Seleção parametrizada - A seleção parametrizada, sob os critérios da SRF, encaminha as mercadorias para três canais distintos, que determinam o tipo de verificação pela qual passará a operação, antes do embarque.

Canal verde - a mercadoria tem passagem livre;

Canal amarelo - é feita a verificação documental e;

Canal vermelho - é feita a verificação física e documental.

Após o desembaraço SRF emite o Comprovante de Exportação (CE), documento que comprova o embarque da mercadoria para o exterior, consubstancia a operação e tem força legal para fins administrativos, cambiais e fiscais.

Despacho Sumário - para casos em que dispensado o preenchimento do RE, com a operação sendo registrada pelo próprio servidor da Receita. É destinado às exportações bagagem, encomendas, donativos e amostras sem valor comercial, até o limite de US$ 5.000,00.

Veja alguns termos comuns nesse procedimento:

Unidade de Despacho - Estabelecimento da SRF responsável pela verificação de carga, de documentos e do sistema, ou seja, conferência física e desembaraço da mercadoria.

Zona Primária - Compreende os portos e aeroportos alfandegados, assim como a área adjacente aos pontos de fronteira alfandegados.

Zona Secundária - Compreende a parte restante do território aduaneiro, nela incluídas as águas territoriais e o espaço aéreo.

Recintos Alfandegados

  • de Zona Primária: pátios, armazéns, terminais e outros locais destinados à movimentação e ao depósito, sob controle aduaneiro, de mercadorias destinadas à exportação.
  • de Zona Secundária: entrepostos, depósitos, terminais ou outras unidades destinadas ao armazenamento de mercadorias sob controle aduaneiro.

 

Unidade de Embarque - É o local da SRF onde ocorre a saída física da mercadoria.

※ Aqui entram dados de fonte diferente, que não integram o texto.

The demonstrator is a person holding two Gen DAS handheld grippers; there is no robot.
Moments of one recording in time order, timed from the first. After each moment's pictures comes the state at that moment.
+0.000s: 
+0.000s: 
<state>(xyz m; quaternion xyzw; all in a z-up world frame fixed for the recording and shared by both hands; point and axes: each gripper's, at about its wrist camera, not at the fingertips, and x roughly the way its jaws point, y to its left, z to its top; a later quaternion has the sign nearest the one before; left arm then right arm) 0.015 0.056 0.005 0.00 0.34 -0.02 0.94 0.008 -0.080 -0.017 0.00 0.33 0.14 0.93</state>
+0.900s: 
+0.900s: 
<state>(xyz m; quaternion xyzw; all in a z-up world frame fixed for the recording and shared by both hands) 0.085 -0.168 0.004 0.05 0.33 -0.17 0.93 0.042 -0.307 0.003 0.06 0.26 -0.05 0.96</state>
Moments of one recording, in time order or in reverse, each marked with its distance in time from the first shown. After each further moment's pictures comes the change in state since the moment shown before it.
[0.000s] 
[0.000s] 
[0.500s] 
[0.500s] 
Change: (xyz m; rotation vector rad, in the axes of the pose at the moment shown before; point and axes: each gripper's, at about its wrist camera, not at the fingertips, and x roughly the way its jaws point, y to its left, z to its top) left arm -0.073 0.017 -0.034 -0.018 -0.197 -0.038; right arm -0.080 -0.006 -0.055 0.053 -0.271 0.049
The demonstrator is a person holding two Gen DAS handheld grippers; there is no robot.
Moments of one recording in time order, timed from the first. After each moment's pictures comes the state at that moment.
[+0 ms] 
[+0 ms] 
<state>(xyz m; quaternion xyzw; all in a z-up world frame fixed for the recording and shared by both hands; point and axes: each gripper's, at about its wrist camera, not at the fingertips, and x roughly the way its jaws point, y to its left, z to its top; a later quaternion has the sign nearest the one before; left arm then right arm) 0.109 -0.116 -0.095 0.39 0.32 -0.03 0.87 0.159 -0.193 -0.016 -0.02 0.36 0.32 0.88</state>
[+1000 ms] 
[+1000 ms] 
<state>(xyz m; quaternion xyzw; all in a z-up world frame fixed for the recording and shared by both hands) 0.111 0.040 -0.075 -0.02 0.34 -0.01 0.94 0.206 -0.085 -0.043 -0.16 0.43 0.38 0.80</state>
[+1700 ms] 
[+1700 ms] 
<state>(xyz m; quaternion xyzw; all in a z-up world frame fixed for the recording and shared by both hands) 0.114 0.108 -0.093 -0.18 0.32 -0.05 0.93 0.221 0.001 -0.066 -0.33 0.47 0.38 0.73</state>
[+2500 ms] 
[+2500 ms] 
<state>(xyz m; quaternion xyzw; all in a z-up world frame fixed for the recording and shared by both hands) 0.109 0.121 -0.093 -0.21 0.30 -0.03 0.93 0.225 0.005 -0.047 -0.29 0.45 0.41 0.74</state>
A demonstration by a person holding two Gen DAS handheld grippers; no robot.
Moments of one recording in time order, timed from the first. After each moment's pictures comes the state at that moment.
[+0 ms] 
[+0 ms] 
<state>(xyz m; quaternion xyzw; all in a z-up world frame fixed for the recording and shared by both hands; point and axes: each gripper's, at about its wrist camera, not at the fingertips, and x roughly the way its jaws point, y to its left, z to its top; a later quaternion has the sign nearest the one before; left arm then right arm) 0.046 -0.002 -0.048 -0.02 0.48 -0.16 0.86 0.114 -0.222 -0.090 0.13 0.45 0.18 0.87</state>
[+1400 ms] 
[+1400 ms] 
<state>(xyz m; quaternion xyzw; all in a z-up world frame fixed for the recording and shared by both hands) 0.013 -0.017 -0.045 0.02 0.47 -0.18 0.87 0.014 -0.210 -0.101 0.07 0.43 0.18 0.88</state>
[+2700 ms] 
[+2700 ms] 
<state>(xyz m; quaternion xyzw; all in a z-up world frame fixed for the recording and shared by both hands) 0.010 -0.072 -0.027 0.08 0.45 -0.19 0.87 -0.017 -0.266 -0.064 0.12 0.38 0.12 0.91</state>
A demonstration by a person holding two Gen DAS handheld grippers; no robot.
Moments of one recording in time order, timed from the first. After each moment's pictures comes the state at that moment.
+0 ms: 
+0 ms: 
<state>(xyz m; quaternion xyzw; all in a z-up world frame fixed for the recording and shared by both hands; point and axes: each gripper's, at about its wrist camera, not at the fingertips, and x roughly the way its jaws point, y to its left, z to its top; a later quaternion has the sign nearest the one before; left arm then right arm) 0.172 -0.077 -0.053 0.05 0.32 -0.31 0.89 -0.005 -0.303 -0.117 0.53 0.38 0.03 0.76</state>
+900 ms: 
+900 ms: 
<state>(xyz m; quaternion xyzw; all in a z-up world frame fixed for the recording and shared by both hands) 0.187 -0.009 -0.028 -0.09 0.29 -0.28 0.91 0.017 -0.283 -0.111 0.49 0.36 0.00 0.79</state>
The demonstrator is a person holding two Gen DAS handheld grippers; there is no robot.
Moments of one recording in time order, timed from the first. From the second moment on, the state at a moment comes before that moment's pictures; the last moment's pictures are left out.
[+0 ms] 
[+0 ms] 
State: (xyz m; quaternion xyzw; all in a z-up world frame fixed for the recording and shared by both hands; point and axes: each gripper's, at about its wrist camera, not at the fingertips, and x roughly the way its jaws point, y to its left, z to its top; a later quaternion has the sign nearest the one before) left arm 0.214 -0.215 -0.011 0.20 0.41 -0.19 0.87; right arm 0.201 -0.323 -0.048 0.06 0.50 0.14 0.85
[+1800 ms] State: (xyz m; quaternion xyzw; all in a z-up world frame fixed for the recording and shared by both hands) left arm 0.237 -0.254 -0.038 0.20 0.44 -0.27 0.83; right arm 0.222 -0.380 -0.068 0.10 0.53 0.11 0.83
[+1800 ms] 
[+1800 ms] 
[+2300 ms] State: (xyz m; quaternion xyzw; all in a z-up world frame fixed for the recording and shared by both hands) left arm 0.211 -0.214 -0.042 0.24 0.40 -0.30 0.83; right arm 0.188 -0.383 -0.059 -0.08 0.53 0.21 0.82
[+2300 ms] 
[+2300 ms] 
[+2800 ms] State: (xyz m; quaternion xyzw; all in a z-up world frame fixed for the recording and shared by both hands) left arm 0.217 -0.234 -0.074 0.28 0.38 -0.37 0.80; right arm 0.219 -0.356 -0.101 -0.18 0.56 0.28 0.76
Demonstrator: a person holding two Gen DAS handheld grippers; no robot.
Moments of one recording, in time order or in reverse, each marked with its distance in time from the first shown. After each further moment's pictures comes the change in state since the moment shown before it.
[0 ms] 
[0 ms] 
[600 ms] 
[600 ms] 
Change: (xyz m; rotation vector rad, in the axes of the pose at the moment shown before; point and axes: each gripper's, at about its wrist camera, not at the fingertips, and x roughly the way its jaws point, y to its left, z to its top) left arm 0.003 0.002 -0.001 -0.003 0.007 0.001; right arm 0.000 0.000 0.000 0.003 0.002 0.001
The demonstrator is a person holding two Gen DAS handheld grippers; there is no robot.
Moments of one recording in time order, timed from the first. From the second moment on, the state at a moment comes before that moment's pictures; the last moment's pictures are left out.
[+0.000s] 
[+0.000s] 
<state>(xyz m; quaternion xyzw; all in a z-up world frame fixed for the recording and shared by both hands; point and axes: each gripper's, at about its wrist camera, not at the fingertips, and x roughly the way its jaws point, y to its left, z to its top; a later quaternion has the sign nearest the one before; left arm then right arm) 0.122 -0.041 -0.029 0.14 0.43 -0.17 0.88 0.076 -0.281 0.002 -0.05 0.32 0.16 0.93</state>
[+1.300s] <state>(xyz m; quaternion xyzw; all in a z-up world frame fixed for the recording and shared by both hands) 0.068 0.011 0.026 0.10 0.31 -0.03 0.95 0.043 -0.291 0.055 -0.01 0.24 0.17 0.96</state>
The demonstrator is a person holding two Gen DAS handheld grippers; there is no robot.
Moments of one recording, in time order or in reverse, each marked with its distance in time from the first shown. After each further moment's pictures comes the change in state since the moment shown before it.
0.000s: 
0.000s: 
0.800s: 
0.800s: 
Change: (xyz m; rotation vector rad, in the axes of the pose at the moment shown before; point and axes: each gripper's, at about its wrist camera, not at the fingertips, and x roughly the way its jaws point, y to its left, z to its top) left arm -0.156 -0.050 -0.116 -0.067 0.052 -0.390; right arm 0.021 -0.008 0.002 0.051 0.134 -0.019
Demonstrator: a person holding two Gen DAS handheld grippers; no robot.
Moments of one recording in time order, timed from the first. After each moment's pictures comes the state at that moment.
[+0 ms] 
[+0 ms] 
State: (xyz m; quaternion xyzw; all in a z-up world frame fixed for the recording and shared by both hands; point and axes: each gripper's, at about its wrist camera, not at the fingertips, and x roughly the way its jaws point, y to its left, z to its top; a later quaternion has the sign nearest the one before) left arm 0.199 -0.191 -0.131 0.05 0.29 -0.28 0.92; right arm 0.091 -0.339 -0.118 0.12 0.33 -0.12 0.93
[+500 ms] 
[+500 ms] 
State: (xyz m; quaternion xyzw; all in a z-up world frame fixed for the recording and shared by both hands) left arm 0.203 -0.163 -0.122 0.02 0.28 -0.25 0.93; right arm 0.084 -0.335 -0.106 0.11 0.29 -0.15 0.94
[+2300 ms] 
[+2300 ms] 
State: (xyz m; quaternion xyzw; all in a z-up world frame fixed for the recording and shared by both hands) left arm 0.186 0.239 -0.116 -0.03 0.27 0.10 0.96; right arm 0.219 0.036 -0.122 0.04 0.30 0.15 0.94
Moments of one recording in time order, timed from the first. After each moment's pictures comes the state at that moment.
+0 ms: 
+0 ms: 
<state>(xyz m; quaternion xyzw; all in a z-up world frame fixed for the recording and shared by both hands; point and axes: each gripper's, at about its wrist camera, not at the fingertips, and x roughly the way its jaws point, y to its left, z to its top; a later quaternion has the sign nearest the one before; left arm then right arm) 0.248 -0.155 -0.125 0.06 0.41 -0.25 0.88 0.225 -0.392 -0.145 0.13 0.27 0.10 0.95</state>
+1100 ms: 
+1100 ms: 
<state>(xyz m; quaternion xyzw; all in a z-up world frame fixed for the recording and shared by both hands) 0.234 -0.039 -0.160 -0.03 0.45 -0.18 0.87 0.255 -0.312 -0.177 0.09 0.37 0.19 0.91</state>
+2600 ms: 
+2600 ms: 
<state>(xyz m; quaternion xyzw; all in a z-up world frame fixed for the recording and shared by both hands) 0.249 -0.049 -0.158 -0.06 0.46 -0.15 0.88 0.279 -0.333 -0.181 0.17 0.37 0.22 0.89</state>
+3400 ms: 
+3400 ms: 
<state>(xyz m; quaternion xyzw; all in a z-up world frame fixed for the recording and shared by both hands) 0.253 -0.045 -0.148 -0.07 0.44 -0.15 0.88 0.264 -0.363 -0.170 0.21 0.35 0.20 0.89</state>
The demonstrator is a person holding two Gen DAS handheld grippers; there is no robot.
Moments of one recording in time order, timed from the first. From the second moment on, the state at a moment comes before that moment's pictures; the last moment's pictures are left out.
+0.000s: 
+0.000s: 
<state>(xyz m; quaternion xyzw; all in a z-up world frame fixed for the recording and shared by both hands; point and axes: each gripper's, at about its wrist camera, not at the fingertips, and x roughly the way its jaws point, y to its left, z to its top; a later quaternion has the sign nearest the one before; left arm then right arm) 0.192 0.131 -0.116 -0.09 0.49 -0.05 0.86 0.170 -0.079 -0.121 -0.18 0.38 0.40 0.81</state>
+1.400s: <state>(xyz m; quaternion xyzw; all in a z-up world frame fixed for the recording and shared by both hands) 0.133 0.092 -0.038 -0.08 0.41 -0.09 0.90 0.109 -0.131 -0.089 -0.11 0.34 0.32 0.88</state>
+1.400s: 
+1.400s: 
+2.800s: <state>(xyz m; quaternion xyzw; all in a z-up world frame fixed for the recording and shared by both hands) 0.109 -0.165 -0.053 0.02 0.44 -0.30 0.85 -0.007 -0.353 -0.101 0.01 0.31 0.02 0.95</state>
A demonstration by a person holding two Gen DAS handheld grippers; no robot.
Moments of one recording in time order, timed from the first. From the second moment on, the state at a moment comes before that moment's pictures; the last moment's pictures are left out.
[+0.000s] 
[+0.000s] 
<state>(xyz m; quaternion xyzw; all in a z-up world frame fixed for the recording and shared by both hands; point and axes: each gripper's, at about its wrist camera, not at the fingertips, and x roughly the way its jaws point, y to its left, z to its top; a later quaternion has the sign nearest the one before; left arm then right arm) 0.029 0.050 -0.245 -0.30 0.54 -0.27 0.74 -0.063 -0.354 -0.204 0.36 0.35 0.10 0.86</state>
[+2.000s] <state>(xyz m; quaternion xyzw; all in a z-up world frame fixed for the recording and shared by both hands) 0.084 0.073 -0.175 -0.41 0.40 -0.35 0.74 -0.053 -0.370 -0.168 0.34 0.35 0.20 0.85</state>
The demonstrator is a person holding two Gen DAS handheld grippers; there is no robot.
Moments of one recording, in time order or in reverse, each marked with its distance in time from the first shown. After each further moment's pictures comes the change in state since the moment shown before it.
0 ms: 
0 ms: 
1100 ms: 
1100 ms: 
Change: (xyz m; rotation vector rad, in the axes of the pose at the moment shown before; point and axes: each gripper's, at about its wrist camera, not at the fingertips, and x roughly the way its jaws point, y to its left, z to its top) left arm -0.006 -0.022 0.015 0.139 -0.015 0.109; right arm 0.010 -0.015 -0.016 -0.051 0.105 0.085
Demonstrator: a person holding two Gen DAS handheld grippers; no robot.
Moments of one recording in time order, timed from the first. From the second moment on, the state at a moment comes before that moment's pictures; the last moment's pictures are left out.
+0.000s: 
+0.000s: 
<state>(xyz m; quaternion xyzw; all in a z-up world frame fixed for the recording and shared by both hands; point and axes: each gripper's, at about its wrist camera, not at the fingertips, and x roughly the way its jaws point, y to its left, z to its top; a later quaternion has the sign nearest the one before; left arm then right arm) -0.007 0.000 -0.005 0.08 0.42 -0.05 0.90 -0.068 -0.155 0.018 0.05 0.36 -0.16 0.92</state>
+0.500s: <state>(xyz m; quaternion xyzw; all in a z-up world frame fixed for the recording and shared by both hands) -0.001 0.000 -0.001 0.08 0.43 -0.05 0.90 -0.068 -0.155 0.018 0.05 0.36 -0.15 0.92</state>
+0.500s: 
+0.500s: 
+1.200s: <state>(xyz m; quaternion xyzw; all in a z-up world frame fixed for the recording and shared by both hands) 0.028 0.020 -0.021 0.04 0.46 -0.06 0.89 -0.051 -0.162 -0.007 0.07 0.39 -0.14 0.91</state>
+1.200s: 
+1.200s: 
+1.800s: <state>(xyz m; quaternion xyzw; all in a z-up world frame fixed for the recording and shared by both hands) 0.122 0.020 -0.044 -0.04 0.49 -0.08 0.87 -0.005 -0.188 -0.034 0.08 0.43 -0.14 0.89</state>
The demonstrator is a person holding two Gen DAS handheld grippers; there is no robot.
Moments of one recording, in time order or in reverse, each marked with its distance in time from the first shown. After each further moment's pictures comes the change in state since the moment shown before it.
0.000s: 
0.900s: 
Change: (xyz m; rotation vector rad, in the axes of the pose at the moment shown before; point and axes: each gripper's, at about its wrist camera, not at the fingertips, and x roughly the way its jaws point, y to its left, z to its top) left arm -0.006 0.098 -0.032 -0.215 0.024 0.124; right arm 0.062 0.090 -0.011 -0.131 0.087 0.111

Trânsito Aduaneiro - Operação de transporte, com suspensão de tributos, de mercadoria do local de origem ao local de embarque. Ocorre quando a Unidade de Despacho difere da de Embarque.

Despacho Aduaneiro Especiais

Através dos mecanismos de regime aduaneiro especial pode-se importar ou exportar com suspensão de tributos. As modalidades na exportação são:

a) Trânsito Aduaneiro na Exportação - permite o transporte de mercadoria pelo território nacional com suspensão de tributos, sob controle da autoridade aduaneira. O regime, concedido pela Secretaria da Receita Federal, pode ser aplicado ao transporte de mercadoria nacional ou nacionalizada, verificada ou despachada para exportação, para embarque ou armazenamento em área alfandegada para posterior embarque, ou ainda para condução em veículo com destino ao exterior. O prazo de suspensão é contado a partir do desembaraço do trânsito aduaneiro até o momento de certificação da chegada da mercadoria no destino.

b) Exportação Temporária - permite a saída de mercadorias do País que estejam vinculadas à reimportação no prazo máximo de dois anos. Destina-se a casos de conserto, reparo, restauração, beneficiamento, transformação, elaboração ou montagem, além de produtos destinados a feiras e eventos. A opção pelo regime constar do Registro de Exportação (RE). No retorno da mercadoria, serão exigidos os tributos incidentes sobre o material empregado na execução de serviço (para os casos de conserto, reparo e restauração) ou sobre o valor agregado ao produto (quando realizado o aperfeiçoamento passivo, conforme a Portaria MF 675/94).

c) Entreposto Aduaneiro na Exportação - também concedido pela SRF, possibilita o depósito de mercadorias a serem exportadas em local determinado, com suspensão do pagamento de tributos e sob controle fiscal pelo prazo de um ano, prorrogável por igual período. Em situações especiais, a prorrogação pode ser de até três anos. Esgotado o prazo de permanência, cuja tolerância é de 45 dias, o exportador deverá optar por iniciar o despacho da mercadoria, reintegrá-la ao seu estoque ou recolher os tributos suspensos. Caso isso não seja feito, a mercadoria é considerada abandonada e vai à perdimento.